### WHAT YOU HAVE TO DO
Output all entries precisely and leave out the pictures.

### GIVEN DATA
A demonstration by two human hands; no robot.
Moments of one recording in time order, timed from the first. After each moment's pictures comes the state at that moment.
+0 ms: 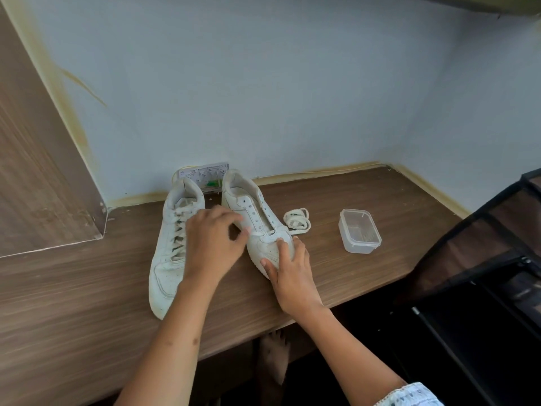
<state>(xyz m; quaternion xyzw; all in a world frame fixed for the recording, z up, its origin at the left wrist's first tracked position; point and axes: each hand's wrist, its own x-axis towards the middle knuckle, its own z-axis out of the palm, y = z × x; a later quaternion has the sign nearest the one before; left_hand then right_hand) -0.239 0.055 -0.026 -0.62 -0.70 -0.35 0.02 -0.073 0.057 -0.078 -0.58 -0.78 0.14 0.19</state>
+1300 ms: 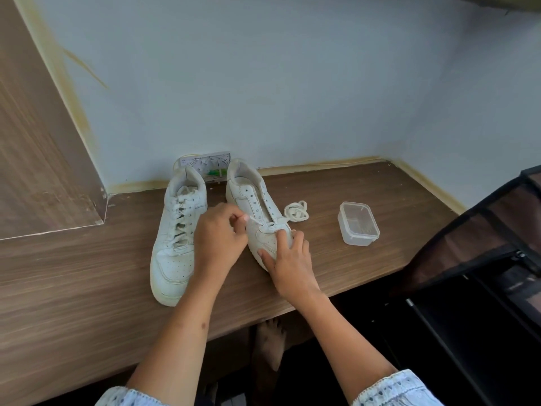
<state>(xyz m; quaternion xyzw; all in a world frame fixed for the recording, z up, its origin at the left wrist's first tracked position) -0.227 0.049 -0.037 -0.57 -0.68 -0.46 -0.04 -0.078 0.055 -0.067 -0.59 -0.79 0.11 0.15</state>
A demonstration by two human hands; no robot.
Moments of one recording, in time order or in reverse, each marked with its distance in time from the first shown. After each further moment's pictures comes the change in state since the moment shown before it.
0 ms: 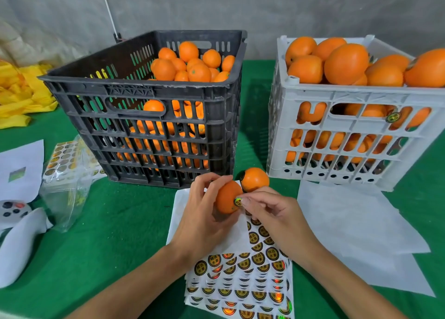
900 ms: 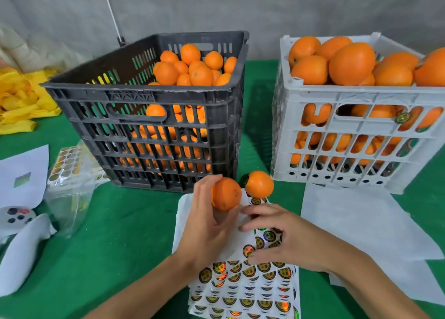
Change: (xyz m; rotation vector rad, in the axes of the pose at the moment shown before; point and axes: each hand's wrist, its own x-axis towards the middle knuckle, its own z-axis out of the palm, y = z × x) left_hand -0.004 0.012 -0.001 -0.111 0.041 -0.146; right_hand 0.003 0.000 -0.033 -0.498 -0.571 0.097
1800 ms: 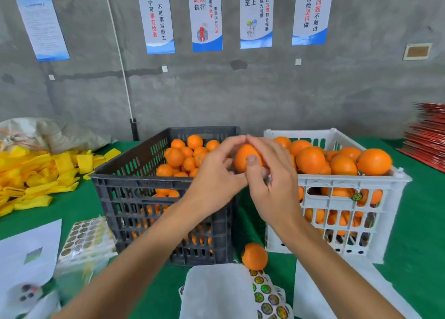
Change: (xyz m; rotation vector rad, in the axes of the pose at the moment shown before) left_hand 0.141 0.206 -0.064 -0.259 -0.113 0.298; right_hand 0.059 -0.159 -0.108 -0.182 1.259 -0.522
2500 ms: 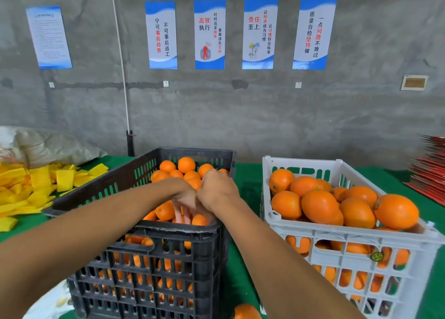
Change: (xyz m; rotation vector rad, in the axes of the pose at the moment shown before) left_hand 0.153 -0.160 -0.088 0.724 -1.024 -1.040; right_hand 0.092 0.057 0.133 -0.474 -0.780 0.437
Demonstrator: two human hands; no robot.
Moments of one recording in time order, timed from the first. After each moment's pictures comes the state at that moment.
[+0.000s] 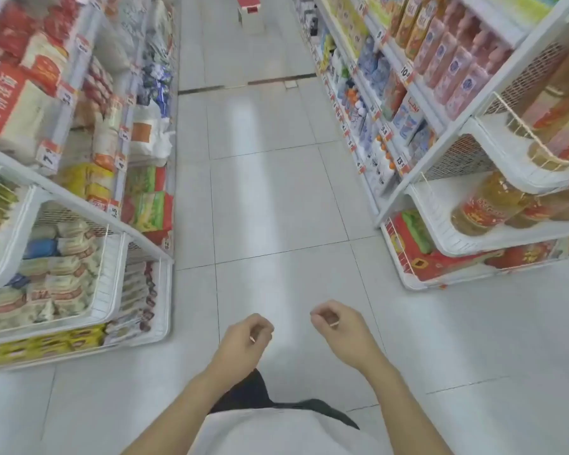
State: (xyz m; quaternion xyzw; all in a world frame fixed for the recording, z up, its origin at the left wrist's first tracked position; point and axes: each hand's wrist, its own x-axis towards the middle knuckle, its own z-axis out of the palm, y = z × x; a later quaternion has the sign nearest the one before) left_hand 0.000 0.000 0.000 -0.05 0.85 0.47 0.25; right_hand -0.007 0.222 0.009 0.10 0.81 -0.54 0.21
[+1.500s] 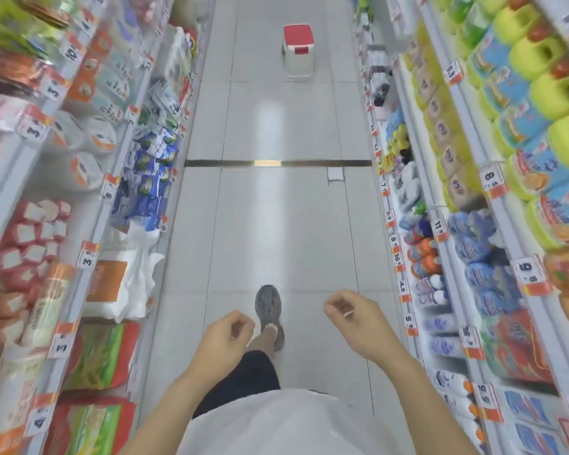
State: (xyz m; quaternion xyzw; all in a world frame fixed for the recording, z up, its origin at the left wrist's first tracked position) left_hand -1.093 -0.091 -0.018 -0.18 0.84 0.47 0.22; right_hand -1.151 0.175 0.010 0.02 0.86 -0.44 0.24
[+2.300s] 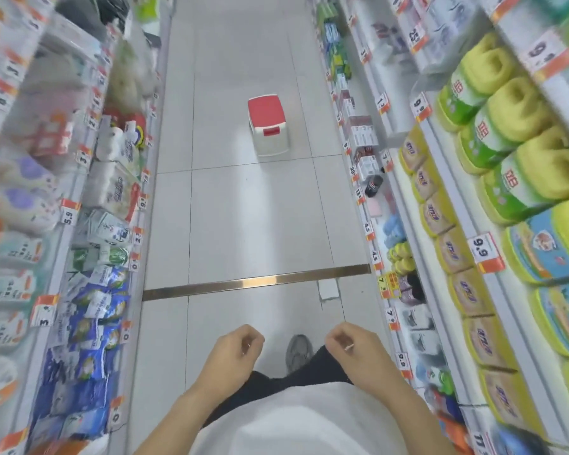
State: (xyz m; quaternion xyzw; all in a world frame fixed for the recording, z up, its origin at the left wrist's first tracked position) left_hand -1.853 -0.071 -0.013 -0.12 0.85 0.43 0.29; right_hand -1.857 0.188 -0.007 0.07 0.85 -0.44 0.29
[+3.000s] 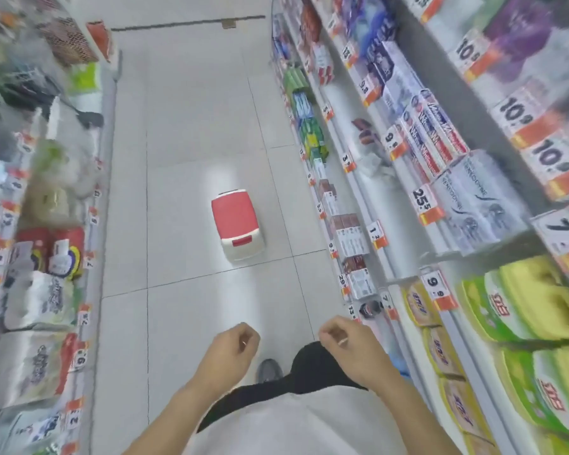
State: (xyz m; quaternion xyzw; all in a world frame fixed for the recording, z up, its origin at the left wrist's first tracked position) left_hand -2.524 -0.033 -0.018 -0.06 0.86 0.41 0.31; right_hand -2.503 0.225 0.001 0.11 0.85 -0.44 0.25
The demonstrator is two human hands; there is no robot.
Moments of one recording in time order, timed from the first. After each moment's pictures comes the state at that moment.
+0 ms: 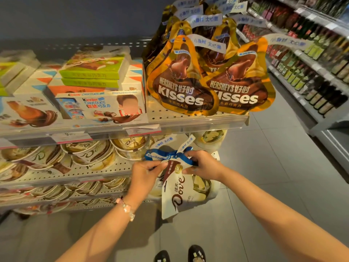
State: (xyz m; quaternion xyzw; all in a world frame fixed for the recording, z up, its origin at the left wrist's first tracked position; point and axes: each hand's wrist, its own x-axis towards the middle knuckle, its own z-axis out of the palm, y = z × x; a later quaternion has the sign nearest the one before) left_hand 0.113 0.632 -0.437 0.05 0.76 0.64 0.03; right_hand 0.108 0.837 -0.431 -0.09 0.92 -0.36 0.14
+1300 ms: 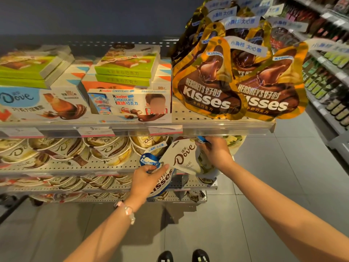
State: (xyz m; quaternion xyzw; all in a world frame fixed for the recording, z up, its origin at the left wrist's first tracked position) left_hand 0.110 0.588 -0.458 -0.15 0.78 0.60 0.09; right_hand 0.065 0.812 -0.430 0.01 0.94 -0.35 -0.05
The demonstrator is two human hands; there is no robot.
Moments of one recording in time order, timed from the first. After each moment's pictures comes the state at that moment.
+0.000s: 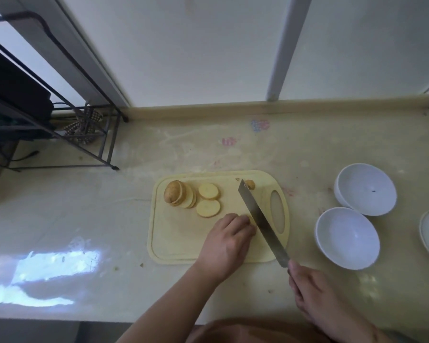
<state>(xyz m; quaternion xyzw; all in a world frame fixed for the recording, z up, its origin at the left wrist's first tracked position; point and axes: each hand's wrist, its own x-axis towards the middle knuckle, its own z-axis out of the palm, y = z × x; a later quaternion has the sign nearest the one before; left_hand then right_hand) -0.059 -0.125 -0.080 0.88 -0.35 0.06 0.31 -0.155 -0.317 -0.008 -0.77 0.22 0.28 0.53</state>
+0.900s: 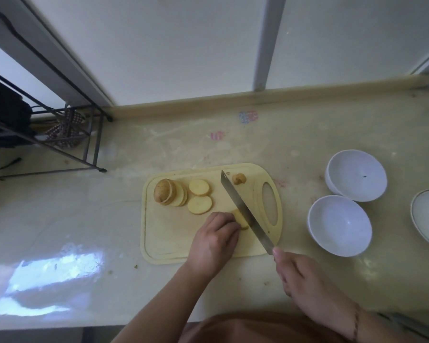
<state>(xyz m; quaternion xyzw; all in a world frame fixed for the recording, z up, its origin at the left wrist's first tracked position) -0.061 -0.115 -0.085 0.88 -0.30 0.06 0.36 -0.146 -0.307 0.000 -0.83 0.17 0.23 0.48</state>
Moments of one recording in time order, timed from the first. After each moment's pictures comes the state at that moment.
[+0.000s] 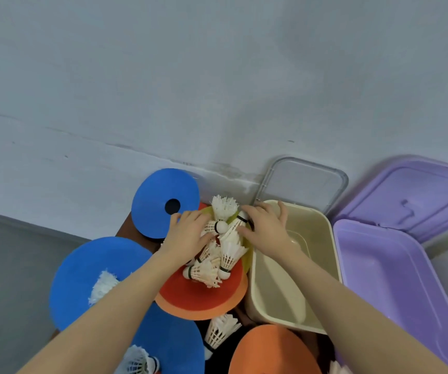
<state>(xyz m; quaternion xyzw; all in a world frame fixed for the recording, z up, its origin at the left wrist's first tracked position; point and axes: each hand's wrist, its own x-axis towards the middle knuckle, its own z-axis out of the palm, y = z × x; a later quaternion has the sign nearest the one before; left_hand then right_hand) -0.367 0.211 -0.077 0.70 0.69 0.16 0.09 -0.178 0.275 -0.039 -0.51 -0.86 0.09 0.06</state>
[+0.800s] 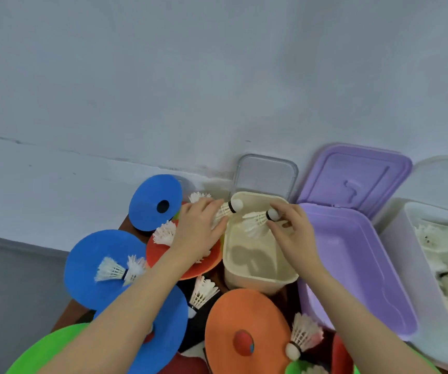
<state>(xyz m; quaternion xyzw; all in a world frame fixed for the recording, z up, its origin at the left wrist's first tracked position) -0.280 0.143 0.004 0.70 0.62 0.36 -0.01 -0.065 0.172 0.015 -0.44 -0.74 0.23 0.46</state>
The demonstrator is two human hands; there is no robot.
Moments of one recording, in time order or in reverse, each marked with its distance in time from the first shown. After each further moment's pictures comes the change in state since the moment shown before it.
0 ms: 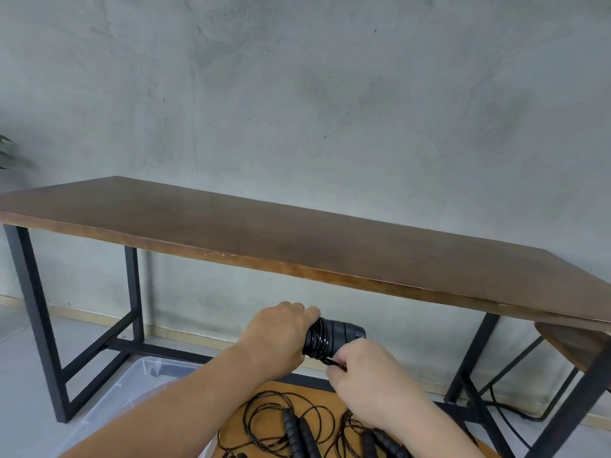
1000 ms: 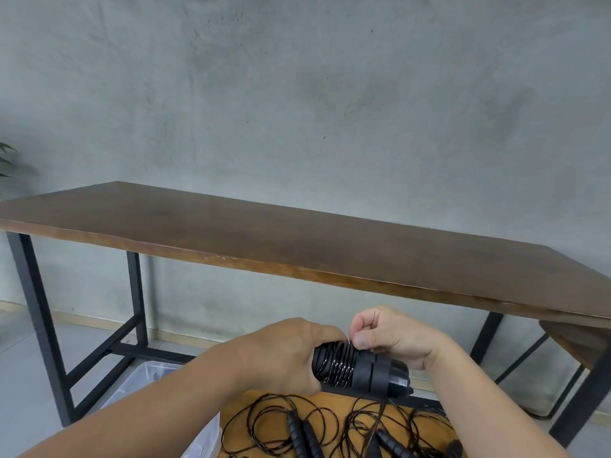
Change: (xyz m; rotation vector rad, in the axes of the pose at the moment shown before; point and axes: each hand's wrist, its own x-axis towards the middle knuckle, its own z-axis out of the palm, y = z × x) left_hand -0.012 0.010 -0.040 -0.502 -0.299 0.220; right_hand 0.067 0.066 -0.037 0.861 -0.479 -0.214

### SOLUTION
A demonstration by two human hands; no robot.
Moments of one recording in time order, timed from the first. After each moment's pictures comes the state at that moment.
+0 ms: 
<state>(xyz m; quaternion xyzw; all in a world frame fixed for the recording, z up, its origin at the left wrist's first tracked position; point and axes: each hand's wrist, its own x-axis towards the middle knuckle, its own z-axis out of the palm, y = z × x; a later quaternion has the sign nearest the one before; left_hand then right_hand) -0.239 0.055 -0.026 -0.62 -0.70 -0.35 0.02 -0.073 0.057 -0.078 -0.58 -0.78 0.14 0.19</state>
+1300 ms: 
<state>(xyz m; quaternion xyzw; all in a world frame fixed for the recording, z up, its origin at the left wrist's first tracked position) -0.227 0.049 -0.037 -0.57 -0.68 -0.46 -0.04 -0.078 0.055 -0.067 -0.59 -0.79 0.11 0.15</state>
A demonstration by two human hands; no robot.
Moments of one recording, in time order or in reverse, each marked with its distance in time from the first shown. After each further moment's pictures comes the change in state since the moment shown before it.
0 ms: 
900 ms: 
Change: (xyz m; rotation vector rad, in the axes of the pose at the moment shown before; point and axes: each hand's wrist, its own x-axis towards the middle knuckle, its own z-axis out of the palm, y = z × x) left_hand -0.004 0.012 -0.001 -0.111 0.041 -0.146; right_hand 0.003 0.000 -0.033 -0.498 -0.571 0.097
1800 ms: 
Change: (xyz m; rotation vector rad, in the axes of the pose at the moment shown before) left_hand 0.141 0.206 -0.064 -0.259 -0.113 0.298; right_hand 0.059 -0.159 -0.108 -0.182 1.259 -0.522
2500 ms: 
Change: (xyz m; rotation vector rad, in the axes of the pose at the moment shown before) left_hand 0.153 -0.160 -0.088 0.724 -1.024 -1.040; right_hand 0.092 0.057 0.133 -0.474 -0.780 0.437
Demonstrator: two human hands; no robot.
Moments of one recording in time order, timed from the first. After each moment's pictures comes the state at that moment.
[+0.000s] 
State: (xyz m; quaternion xyzw; all in a world frame fixed for the recording, z up, its origin at the left wrist's first tracked position; point and axes: each hand's wrist, its own x-axis towards the middle knuckle, its own z-axis out of the palm, y = z × x; a later quaternion has the sign nearest the one before) left_hand 0.000 0.000 0.000 -0.05 0.85 0.47 0.25; right_hand -0.007 0.222 0.009 0.10 0.81 -0.54 0.21
[+1.500s] 
State: (xyz m; quaternion xyzw; all in a world frame fixed for the recording, z up, its origin at the left wrist's first tracked position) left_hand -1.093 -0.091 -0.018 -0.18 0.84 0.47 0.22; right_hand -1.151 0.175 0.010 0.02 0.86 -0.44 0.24
[+2.300s] 
State: (xyz m; quaternion xyzw; all in a world frame fixed for the recording, z up, its origin at the left wrist's first tracked position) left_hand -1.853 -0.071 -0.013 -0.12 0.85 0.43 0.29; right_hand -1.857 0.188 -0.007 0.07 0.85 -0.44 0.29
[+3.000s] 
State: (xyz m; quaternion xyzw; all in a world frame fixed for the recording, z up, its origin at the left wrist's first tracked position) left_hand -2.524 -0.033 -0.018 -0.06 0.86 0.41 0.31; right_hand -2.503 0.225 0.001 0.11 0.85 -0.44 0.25
The demonstrator is two human hands; there is no robot.
Moments of one recording in time order, timed from the first. After each moment's pictures comes the state at that moment.
+0 ms: 
State: (xyz m; quaternion xyzw; all in a world frame fixed for the recording, z up, its origin at the left wrist's first tracked position; point and axes: each hand's wrist, its own x-axis towards the middle knuckle, its own z-axis out of the palm, y = z × x; a later quaternion has the sign nearest the one before) left_hand 0.113 0.632 -0.437 0.05 0.76 0.64 0.03; right_hand 0.108 0.837 -0.431 -0.09 0.92 -0.36 0.14
+1300 ms: 
State: (xyz m; quaternion xyzw; all in a world frame fixed for the recording, z up, its origin at the left wrist's first tracked position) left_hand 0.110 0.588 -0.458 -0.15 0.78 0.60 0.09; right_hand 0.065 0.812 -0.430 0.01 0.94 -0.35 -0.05
The demonstrator is two human hands; there is no robot.
Moments of one recording in time order, timed from the first. After each moment's pictures comes the state at that moment.
+0.000s: 
<state>(xyz m; quaternion xyzw; all in a world frame fixed for the recording, z up, its origin at the left wrist's first tracked position; point and axes: each hand's wrist, its own x-axis towards the middle knuckle, its own z-axis out of the palm, y = z × x; a later quaternion has the sign nearest the one before; left_hand then right_hand) -0.059 -0.125 -0.080 0.88 -0.35 0.06 0.31 -0.155 -0.317 -0.008 -0.77 0.22 0.28 0.53</state>
+0.900s: 
<state>(xyz m; quaternion xyzw; all in a world frame fixed for the recording, z up, its origin at the left wrist's first tracked position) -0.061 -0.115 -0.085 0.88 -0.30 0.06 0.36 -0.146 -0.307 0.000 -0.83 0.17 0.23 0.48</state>
Moments of one recording in time order, timed from the first. After each moment's pictures comes the state at that moment.
[+0.000s] 
<state>(xyz m; quaternion xyzw; all in a world frame fixed for the recording, z up, its origin at the left wrist's first tracked position; point and axes: each hand's wrist, its own x-axis towards the middle knuckle, its own z-axis out of the palm, y = z × x; a later quaternion has the sign nearest the one before; left_hand then right_hand) -0.367 0.211 -0.077 0.70 0.69 0.16 0.09 -0.178 0.275 -0.039 -0.51 -0.86 0.09 0.06</state>
[+0.800s] 
<state>(xyz m; quaternion xyzw; all in a world frame fixed for the recording, z up, its origin at the left wrist's first tracked position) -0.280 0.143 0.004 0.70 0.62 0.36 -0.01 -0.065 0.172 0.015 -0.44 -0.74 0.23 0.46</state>
The demonstrator is two human hands; there is no robot.
Moments of one recording, in time order or in reverse, each marked with its distance in time from the first shown. After each further moment's pictures comes the change in state since the moment shown before it.
0 ms: 
1000 ms: 
Change: (xyz m; rotation vector rad, in the axes of the pose at the moment shown before; point and axes: each hand's wrist, its own x-axis towards the middle knuckle, its own z-axis out of the palm, y = z × x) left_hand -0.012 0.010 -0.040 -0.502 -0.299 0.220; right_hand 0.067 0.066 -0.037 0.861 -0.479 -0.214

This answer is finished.